WHAT YOU HAVE TO DO: Return the full set of entries exactly. Omit none.

DATA RECORDS:
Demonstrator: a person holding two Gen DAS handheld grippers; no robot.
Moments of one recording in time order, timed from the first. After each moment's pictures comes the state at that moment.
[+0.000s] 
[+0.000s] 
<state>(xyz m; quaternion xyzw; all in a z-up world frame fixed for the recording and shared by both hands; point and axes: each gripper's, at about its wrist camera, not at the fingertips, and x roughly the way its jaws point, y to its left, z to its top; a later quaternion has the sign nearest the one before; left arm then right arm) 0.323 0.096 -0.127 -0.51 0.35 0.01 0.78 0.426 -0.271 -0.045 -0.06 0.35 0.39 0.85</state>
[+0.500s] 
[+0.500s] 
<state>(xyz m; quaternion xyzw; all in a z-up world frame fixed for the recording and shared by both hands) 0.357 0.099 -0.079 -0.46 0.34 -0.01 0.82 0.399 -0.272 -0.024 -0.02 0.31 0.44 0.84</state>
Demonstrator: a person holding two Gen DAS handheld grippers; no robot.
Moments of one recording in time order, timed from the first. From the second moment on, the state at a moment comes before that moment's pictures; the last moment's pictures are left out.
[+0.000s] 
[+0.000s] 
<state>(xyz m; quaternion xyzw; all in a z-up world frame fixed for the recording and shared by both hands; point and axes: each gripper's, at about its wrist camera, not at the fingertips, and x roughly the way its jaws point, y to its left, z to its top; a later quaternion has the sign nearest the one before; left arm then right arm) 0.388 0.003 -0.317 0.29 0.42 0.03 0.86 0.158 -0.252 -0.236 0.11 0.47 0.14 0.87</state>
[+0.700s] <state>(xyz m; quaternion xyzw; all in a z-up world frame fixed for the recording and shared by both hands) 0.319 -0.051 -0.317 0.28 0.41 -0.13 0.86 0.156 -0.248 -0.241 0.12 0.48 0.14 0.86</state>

WRITTEN ANSWER:
Demonstrator: a person holding two Gen DAS handheld grippers; no robot.
Moments of one recording in time order, timed from the first. After each moment's pictures comes the state at that moment.
[+0.000s] 
[+0.000s] 
<state>(xyz m; quaternion xyzw; all in a z-up world frame fixed for the recording and shared by both hands; point and axes: each gripper's, at about its wrist camera, not at the fingertips, and x roughly the way its jaws point, y to its left, z to its top; a later quaternion has the sign nearest the one before; left arm then right arm) 0.323 0.096 -0.127 -0.51 0.35 0.01 0.78 0.426 -0.271 -0.045 -0.06 0.35 0.39 0.85</state>
[+0.500s] 
[+0.500s] 
<state>(xyz m; quaternion xyzw; all in a z-up world frame fixed for the recording and shared by both hands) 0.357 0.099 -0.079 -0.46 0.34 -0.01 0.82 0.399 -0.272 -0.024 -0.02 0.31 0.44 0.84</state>
Demonstrator: a person holding two Gen DAS handheld grippers; no robot.
Moments of one recording in time order, timed from the first. From the second moment on, the state at a moment comes before that moment's pictures; the last moment's pictures are left out.
[+0.000s] 
[+0.000s] 
<state>(xyz m; quaternion xyzw; all in a z-up world frame fixed for the recording and shared by both hands; point and axes: each gripper's, at about its wrist camera, not at the fingertips, and x roughly the way its jaws point, y to its left, z to its top; a later quaternion has the sign nearest the one before; left arm then right arm) 0.388 0.003 -0.317 0.29 0.42 0.03 0.86 0.158 -0.252 -0.236 0.11 0.47 0.14 0.87</state>
[+0.700s] <state>(xyz m; quaternion xyzw; all in a z-up world frame fixed for the recording and shared by both hands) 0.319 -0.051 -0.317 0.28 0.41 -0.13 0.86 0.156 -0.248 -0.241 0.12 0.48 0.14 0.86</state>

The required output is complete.